The modern data stack has settled into a comfortable shape: ingestion, warehouse, transformation, BI. What's still missing is a shared semantic layer, a place where a metric like "monthly active users" is defined once and consumed consistently by every downstream tool. DataJunction is our take on that layer, building on the open-source project of the same name that originated at Airbnb.
Problems we kept hitting
- The same metric defined differently across dashboards, causing endless reconciliation meetings.
- Expensive recomputation because each tool built its own aggregates from raw tables.
- Lineage breaking at the BI boundary, so governance and privacy reviews stopped at the warehouse.
What DataJunction does
It hosts a DAG of nodes: sources, transforms, dimensions, and metrics. Metrics are expressed declaratively. Consumers, dashboards, notebooks, ML features, request metrics by name. DataJunction picks the cheapest valid query plan across available materializations.

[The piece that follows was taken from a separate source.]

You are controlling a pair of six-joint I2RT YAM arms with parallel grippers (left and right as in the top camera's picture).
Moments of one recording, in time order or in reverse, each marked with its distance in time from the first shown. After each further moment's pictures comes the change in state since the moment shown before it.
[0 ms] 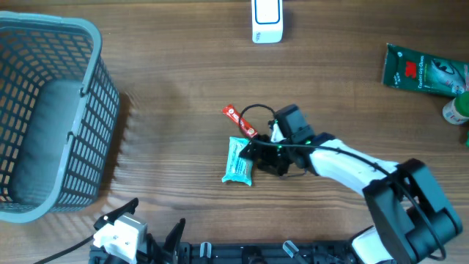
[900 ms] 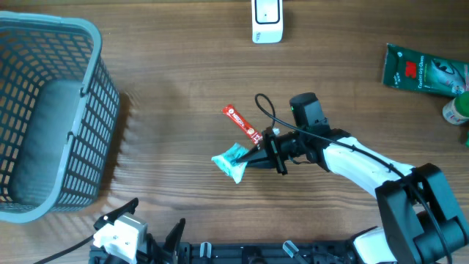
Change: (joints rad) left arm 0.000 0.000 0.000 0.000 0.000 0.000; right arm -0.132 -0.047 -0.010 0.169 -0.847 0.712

A metric definition is a small piece of declarative SQL:
metric monthly_active_users {
description: "Distinct users with >=1 stream in the last 30 days"
source: events.stream_started
expression: approx_count_distinct(user_id)
window: 30d
dimensions: [country, plan, device_class]
}
Why a service, not a library
A library forces every consumer into one language and one execution engine. As a service, DataJunction speaks SQL, GraphQL, and Python; the engine selection becomes an implementation detail.